#### Problem to work on:
Transcribe the listing in full, excluding any pictures.

#### Dataset extract:
◇ ◇ ◇

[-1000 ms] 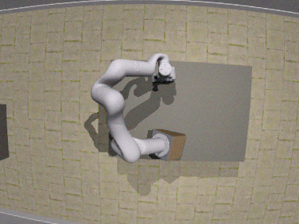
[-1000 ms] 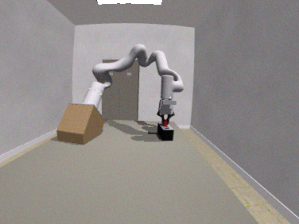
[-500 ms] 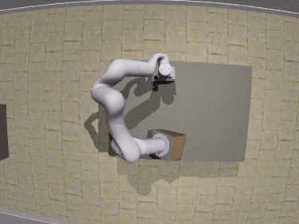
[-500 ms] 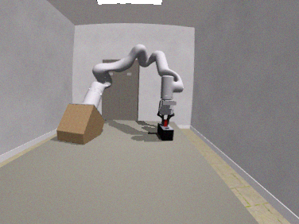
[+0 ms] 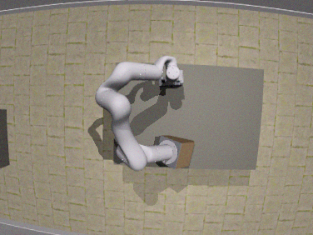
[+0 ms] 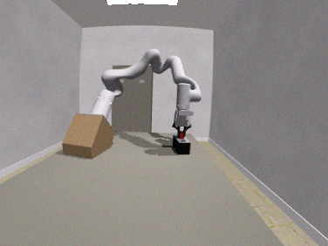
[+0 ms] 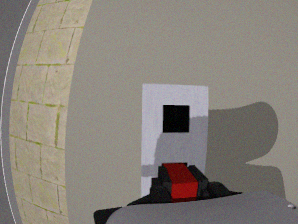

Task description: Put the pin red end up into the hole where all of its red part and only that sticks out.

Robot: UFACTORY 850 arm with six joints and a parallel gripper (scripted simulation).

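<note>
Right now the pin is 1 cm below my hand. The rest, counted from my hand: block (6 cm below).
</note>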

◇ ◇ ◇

#### Result of this task:
[-1000 ms] 
[-1000 ms] 
[-500 ms] 
[-500 ms] 
[+0 ms] 
[+0 ms] 
[+0 ms] 

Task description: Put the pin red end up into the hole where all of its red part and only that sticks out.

Robot: UFACTORY 850 arm with six joints and a parallel gripper (scripted simulation).

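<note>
Right now the pin is 1 cm below my hand. The rest, counted from my hand: block (6 cm below).
</note>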

The work on this exercise is finished.